Lobbying: British ex-PM shows the way, Australia pretends there is no problemMay 17, 2021
Don’t you pity David Cameron, the former Conservative Prime Minister of Great Britain, who led the charge (from the Opposition leadership) against the evils of lobbying, but discovered, after he ceased to be PM, that he could profit greatly from his former office by becoming a lobbyist?
We don’t know exactly how much he was paid – he was coy about that – but estimates ranged from ‘greater than his salary as PM’ to millions. Of pounds, that is.
That sort of thing doesn’t happen in Australia. Not because our politicians are necessarily more upright and true to their expressed convictions than the unfortunate Mr Cameron. Rather it is because those in office, or anticipating that one day they might be, are far more circumspect about denouncing lobbyists and trying to curtail their influence on government and their sometimes damaging influence on the body politic.
Mr Cameron, back in 2010, gave a formal, keynote speech a few weeks before the election that year setting out how ‘broken politics’ needed to be fixed. And one of the biggest problems that he identified was lobbying, what he called ‘the next biggest scandal waiting to happen’, an issue, he said, that ‘has tainted our politics for too long, an issue that exposes the far-too-cosy relationship between politics, government and money.’
He said it was a two billion pound industry, with a huge presence in parliament, much of the time happening covertly.
‘We don’t know who is meeting whom. We don’t know whether any favours are being exchanged. We don’t know which outside interests are wielding unhealthy influence. This isn’t a minor issue with minor consequences. Commercial interests – not to mention government contracts – worth hundreds of billions of pounds are potentially at stake.
‘I believe that corporate secret lobbying, like the expenses scandal, goes to the heart of why people are so fed up with politics… We can’t go on like this.’
Terrific. But his solution? Former ministers should not be allowed to lobby government for at least two years, rather than one – the rule at that stage. And the rules concerning lobbying should be more than guidance, they should be enforceable by taking away some of the pensions of former ministers.
None of that happened once Cameron became Prime Minister, not least because too many people in government might become lobbyists and have too much to lose. But in any event, this was such a minuscule step towards making lobbying accountable and politics more acceptable.
A two-year cooling-off period? No problem. it seems Mr Cameron was able to operate extremely profitably (though perhaps not effectively) many, many years after he had ceased to be Prime Minister.
In Australia, the limitations on former Ministers becoming lobbyists range from 18 months to 2 years after they cease to hold office, but they are a nonsense and easily (and regularly) avoided in any event.
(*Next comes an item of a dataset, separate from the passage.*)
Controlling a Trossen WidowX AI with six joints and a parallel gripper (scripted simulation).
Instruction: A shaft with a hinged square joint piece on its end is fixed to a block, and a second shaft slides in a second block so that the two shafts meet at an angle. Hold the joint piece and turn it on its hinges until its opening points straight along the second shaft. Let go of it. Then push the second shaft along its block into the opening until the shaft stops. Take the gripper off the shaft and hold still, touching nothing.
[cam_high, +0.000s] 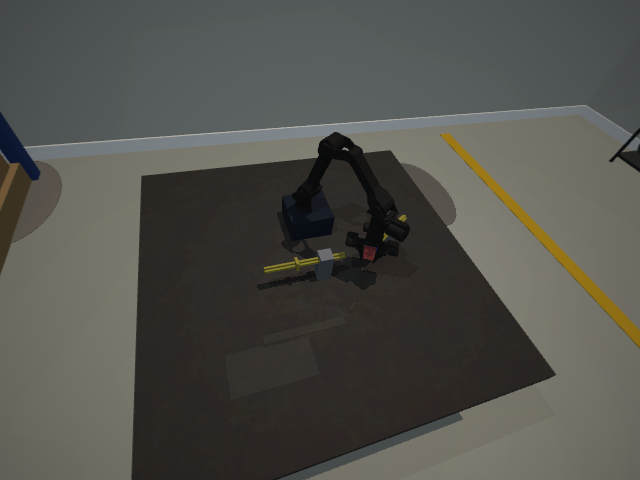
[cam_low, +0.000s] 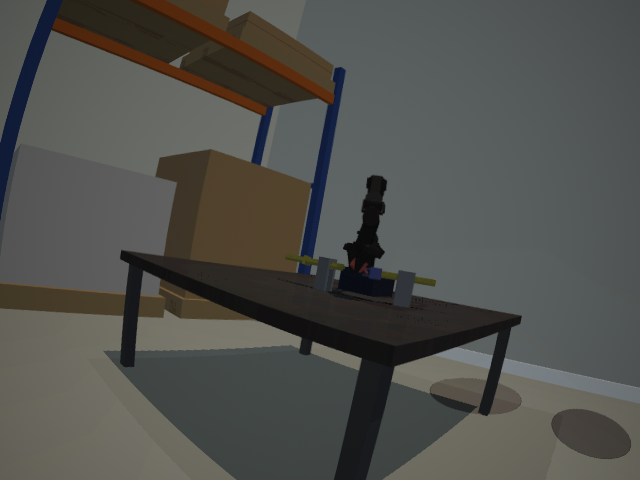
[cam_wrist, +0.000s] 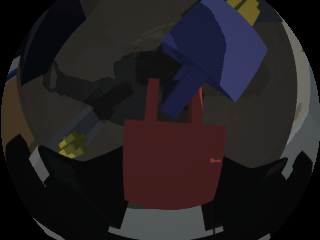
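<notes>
Now: the red joint piece 2 cm behind my gripper tip, 1 cm to the left of it and 3 cm above it.
</notes>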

It is perfectly legal here for an ex-Prime Minister or former Minister to go to work for a large corporation doing business with the government in an area such as defence, or border control or health or aged care and to call current ministers or senior public servants to push the interests of their employer.
In fact, it is not only legal, the former PM/minister and their company don’t even have to register as lobbyists, or follow any of the lobbying protocols set down by Australian governments. The trick is, they lobby on their own behalf, and don’t employ third-party lobbyists to lobby for them.
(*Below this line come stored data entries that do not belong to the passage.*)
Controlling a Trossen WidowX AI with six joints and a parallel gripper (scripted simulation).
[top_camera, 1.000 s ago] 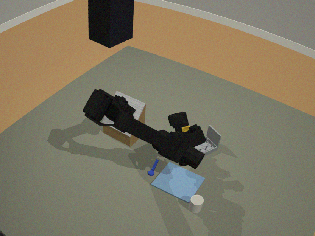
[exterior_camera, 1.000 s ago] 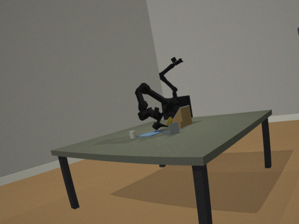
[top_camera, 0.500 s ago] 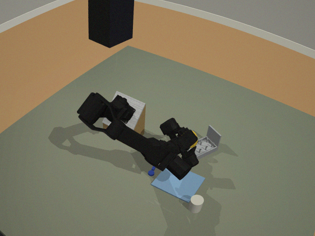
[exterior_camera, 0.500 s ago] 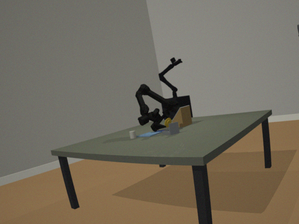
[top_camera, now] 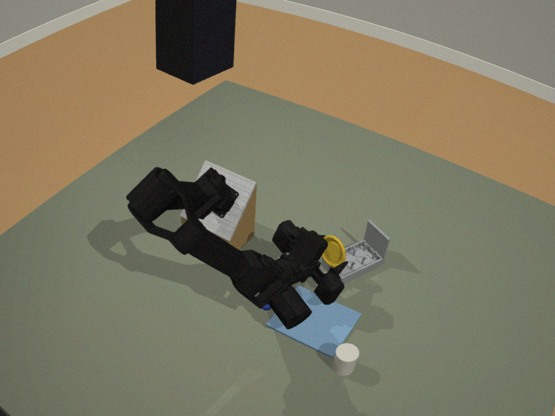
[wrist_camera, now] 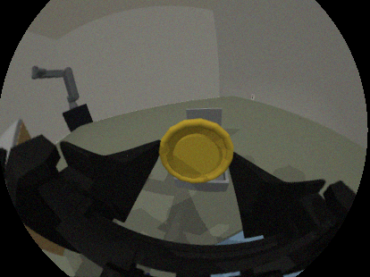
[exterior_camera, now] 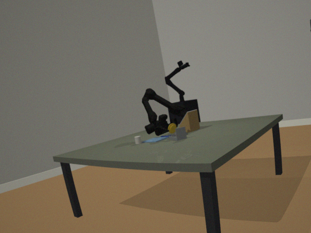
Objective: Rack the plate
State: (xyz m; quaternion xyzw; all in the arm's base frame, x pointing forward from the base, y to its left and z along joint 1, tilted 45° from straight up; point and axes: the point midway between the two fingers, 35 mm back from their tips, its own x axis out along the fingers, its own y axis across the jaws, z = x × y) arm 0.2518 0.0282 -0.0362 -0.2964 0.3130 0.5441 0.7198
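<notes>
The grey dish rack is 50 mm to the left of my gripper tip, 50 mm below it and 20 mm ahead of it. Round my gripper tip: blue spoon: 150 mm to the right, 70 mm below, 50 mm behind; then light blue mat: 140 mm to the right, 70 mm below, 60 mm ahead; then yellow plate: 10 mm to the right.
</notes>
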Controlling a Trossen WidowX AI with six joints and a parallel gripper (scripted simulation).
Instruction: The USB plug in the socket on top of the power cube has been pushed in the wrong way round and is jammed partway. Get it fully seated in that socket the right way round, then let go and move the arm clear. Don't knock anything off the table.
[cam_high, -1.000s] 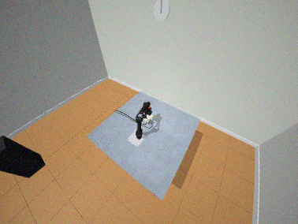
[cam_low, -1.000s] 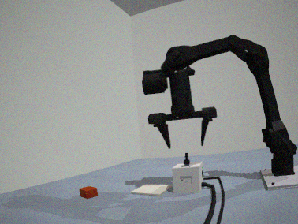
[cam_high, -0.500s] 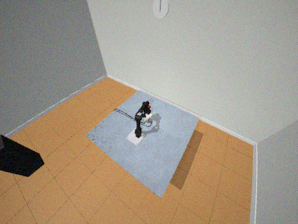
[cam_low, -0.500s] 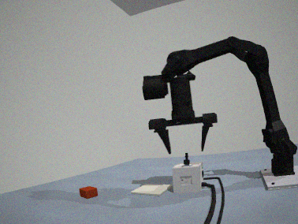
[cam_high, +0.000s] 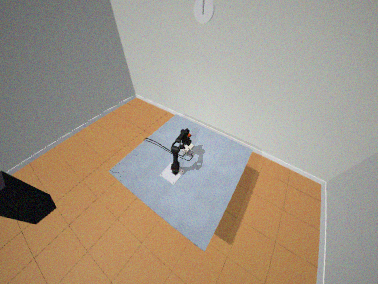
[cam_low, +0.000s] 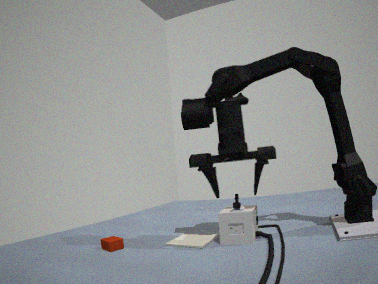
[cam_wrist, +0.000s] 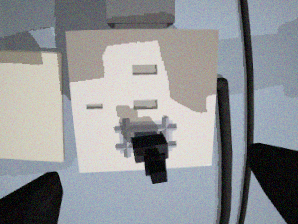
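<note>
Now: gripper tip 2 cm above the dark USB plug. Round my gripper tip: flat cream pad: 12 cm ahead, 10 cm below, 1 cm to the left; then red block: 27 cm ahead, 13 cm to the left, 10 cm below.
</note>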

For example, once they clear out of their ministerial suites they can get straight into trying to advance the interests of their new boss (or, perhaps, fellow directors). No waiting time, or gardening leave between wielding ministerial power and trying to influence how those who have replaced them, or used to serve under them, exercise their powers.
Australia’s laws (in just a few states), regulations or mere codes of conduct, are designed to oversee just a small proportion of the lobbying that actually happens – about one fifth of all lobbying, judging by what happens in Canada, which tries to cover all types of lobbying.
In particular, Australia excludes from those it regulates companies which lobby on their own behalf, and their employees. So, for example, the CEOs and the employees and direct consultants of the big banks, of Qantas and the mining companies don’t have their lobbying activities regulated in any way at all. Its possible (it actually happens) for a company selling armaments to the defence forces to employ former ministers within days of them quitting their posts, because their activities in trying to advance the commercial interests of their new corporate employer are not ‘lobbying’ as defined by the government.
Nor are the activities of industry organisations such as those representing pharmaceutical companies, or doctors, or finance companies, or trade unionists, caught up within the lobbying codes.
If you were a cynic you would no doubt wonder whether the regulatory system is designed to fail – or, worse, designed to fool the public into thinking that the government is actually concerned to regulate the activities of lobbyists.
What is interesting is that it is extremely rare (if it has ever happened) to find an Australian politician in government or Opposition (with a chance of being elected to government) denouncing the evils of lobbying and promising to impose controls that would improve the democratic processes and government. Mr Cameron’s words weren’t echoed by any leading politicians here. As for his deeds?